Every line below is to be given again precisely; images are to be left out.

* _Collected data_
[Start of Attachment]

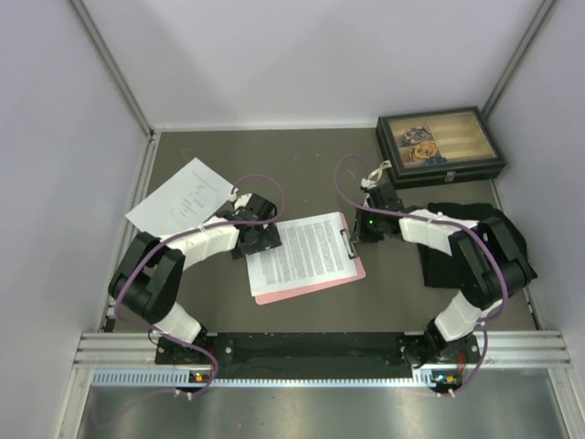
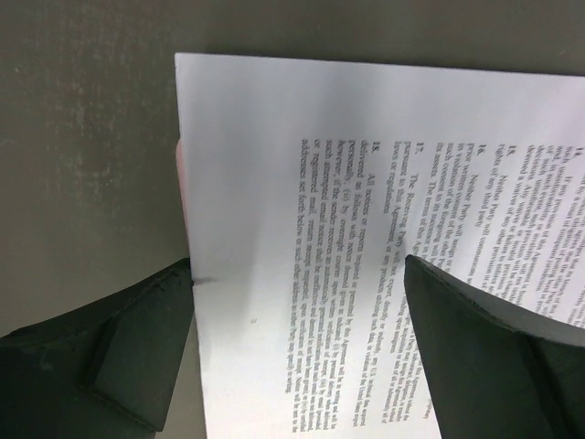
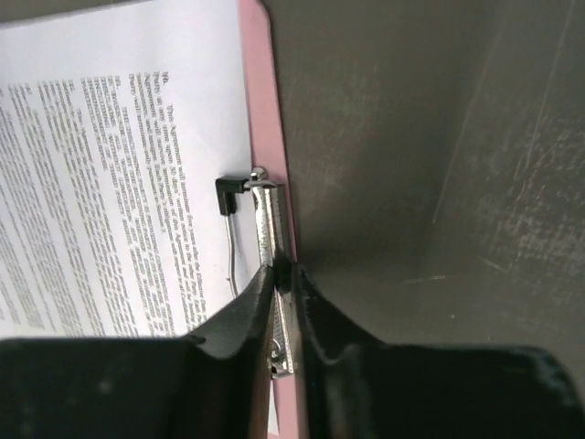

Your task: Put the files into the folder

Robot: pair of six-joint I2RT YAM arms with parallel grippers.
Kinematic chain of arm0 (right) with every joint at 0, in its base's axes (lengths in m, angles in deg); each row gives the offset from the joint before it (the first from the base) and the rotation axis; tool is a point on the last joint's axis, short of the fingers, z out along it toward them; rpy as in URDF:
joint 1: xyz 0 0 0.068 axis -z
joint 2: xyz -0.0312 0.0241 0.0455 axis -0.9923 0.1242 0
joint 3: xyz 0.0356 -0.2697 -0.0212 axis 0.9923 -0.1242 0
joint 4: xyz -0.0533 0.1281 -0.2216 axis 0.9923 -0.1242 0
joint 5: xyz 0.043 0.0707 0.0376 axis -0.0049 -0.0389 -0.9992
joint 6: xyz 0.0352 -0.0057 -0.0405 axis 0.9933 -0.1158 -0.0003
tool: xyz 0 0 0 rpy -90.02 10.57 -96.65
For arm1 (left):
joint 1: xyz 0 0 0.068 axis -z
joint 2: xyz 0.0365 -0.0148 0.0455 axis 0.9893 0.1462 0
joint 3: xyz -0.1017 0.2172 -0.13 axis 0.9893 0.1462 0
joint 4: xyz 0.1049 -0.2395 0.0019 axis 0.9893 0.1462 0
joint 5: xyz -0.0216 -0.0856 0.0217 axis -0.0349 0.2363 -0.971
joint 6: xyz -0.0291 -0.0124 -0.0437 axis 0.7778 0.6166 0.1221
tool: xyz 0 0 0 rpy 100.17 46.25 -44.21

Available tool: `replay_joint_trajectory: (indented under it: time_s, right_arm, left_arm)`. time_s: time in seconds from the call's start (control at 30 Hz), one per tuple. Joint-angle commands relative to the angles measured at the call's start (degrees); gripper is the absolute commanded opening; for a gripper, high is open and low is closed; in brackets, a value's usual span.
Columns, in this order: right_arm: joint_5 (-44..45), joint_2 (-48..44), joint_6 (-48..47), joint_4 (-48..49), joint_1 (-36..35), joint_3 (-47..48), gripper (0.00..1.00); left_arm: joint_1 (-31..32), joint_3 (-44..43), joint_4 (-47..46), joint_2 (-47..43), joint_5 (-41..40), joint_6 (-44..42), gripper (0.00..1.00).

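Note:
The pink folder (image 1: pixel 311 291) lies flat in the middle of the table, its metal clip (image 1: pixel 348 240) at the right short edge. The densely printed file (image 1: pixel 302 251) rests on it, skewed a little. The sparsely printed file (image 1: pixel 181 197) lies on the table at the far left. My left gripper (image 1: pixel 259 240) hovers open over the dense file's left end (image 2: pixel 366 183), one finger on each side (image 2: pixel 297 270), with a sliver of folder (image 2: pixel 179 169) showing past the edge. My right gripper (image 3: pixel 285 270) is shut on the clip (image 3: pixel 265 215) at the folder's rim (image 3: pixel 260 82).
A dark box with a glass lid (image 1: pixel 439 146) stands at the back right. A black cloth (image 1: pixel 457 233) lies under the right arm. Pale walls close in the table on three sides, and a metal rail (image 1: pixel 320 352) runs along the near edge.

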Motion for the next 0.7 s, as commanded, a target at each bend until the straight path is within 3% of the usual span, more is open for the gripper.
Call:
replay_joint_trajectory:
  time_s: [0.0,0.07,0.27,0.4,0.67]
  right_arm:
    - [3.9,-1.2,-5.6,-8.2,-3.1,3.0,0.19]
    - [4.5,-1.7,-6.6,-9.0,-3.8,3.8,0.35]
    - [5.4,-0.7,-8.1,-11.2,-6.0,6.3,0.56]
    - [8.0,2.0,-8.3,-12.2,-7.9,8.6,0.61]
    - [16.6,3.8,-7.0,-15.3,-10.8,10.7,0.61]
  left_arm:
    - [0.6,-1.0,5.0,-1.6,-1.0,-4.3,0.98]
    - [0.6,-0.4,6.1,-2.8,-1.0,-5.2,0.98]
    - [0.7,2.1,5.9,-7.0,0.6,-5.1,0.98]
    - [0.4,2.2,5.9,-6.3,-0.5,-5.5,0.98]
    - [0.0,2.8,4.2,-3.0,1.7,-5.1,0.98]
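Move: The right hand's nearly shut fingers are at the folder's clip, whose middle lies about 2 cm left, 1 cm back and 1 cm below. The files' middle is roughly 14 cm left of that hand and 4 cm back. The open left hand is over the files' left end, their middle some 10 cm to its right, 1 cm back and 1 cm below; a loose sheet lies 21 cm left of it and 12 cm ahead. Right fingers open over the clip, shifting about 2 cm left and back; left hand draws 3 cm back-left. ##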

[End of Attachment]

* _Task response_
Your task: Put the files into the folder

Robot: pair of six-joint I2RT YAM arms with parallel grippers.
Kinematic chain of arm0 (right) with every joint at 0, in its base's axes (lengths in m, angles in deg); each row gives the offset from the joint before it (the first from the base) and the rotation axis; tool is a point on the last joint's axis, short of the fingers, z out along it toward them; rpy as in URDF:
joint 1: xyz 0 0 0.068 axis -z
joint 2: xyz -0.0312 0.0241 0.0455 axis -0.9923 0.1242 0
joint 3: xyz 0.0356 -0.2697 -0.0212 axis 0.9923 -0.1242 0
joint 4: xyz -0.0533 0.1281 -0.2216 axis 0.9923 -0.1242 0
joint 5: xyz 0.043 0.0707 0.0376 axis -0.0049 -0.0389 -0.9992
joint 6: xyz 0.0352 -0.0057 -0.0405 axis 0.9933 -0.1158 -0.0003
tool: xyz 0 0 0 rpy -90.02 10.57 -96.65
For arm1 (left):
joint 1: xyz 0 0 0.068 axis -z
joint 2: xyz 0.0365 -0.0148 0.0455 axis 0.9893 0.1462 0
joint 3: xyz -0.1017 0.2172 -0.13 axis 0.9893 0.1462 0
joint 4: xyz 0.1049 -0.2395 0.0019 axis 0.9893 0.1462 0
joint 5: xyz -0.0216 -0.0856 0.0217 axis -0.0349 0.2363 -0.971
joint 6: xyz -0.0291 -0.0124 -0.0437 axis 0.7778 0.6166 0.1221
tool: xyz 0 0 0 rpy 100.17 46.25 -44.21

Available tool: `replay_joint_trajectory: (indented under it: time_s, right_arm, left_arm)`. time_s: time in seconds from the call's start (control at 30 Hz), one per tuple. Joint-angle commands relative to the angles measured at the call's start (degrees); gripper is the absolute commanded opening; for a gripper, high is open and low is closed; in brackets, a value's usual span.
Columns, in this order: right_arm: joint_5 (-44..45), joint_2 (-48..44), joint_6 (-48..47), joint_4 (-48..49), joint_1 (-36..35), joint_3 (-47..48), gripper (0.00..1.00); left_arm: joint_1 (-31..32), joint_3 (-44..43), joint_4 (-47..46), joint_2 (-47..43), joint_5 (-41..40), joint_6 (-44..42), gripper (0.00..1.00).

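Note:
The pink folder (image 1: pixel 311 291) lies flat in the middle of the table, its metal clip (image 1: pixel 348 240) at the right short edge. The densely printed file (image 1: pixel 302 251) rests on it, skewed a little. The sparsely printed file (image 1: pixel 181 197) lies on the table at the far left. My left gripper (image 1: pixel 259 240) hovers open over the dense file's left end (image 2: pixel 366 183), one finger on each side (image 2: pixel 297 270), with a sliver of folder (image 2: pixel 179 169) showing past the edge. My right gripper (image 3: pixel 285 270) is shut on the clip (image 3: pixel 265 215) at the folder's rim (image 3: pixel 260 82).
A dark box with a glass lid (image 1: pixel 439 146) stands at the back right. A black cloth (image 1: pixel 457 233) lies under the right arm. Pale walls close in the table on three sides, and a metal rail (image 1: pixel 320 352) runs along the near edge.
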
Motion for the next 0.7 s, as commanded, a target at each bend until the straight path is within 3% of the usual span, more is open for the gripper.
Call:
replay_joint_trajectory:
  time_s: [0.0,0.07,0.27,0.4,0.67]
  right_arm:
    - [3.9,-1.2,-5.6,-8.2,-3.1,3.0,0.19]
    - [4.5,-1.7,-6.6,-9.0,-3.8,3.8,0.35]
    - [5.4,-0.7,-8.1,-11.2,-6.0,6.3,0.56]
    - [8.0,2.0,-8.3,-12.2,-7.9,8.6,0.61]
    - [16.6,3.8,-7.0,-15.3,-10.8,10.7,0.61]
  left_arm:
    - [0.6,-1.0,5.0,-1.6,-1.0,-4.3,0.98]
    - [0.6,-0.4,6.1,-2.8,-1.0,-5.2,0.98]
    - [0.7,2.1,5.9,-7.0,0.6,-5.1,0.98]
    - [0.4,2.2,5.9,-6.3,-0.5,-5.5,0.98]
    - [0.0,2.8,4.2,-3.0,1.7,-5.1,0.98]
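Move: The right hand's nearly shut fingers are at the folder's clip, whose middle lies about 2 cm left, 1 cm back and 1 cm below. The files' middle is roughly 14 cm left of that hand and 4 cm back. The open left hand is over the files' left end, their middle some 10 cm to its right, 1 cm back and 1 cm below; a loose sheet lies 21 cm left of it and 12 cm ahead. Right fingers open over the clip, shifting about 2 cm left and back; left hand draws 3 cm back-left. ##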

Besides this answer, the exercise requires nothing else.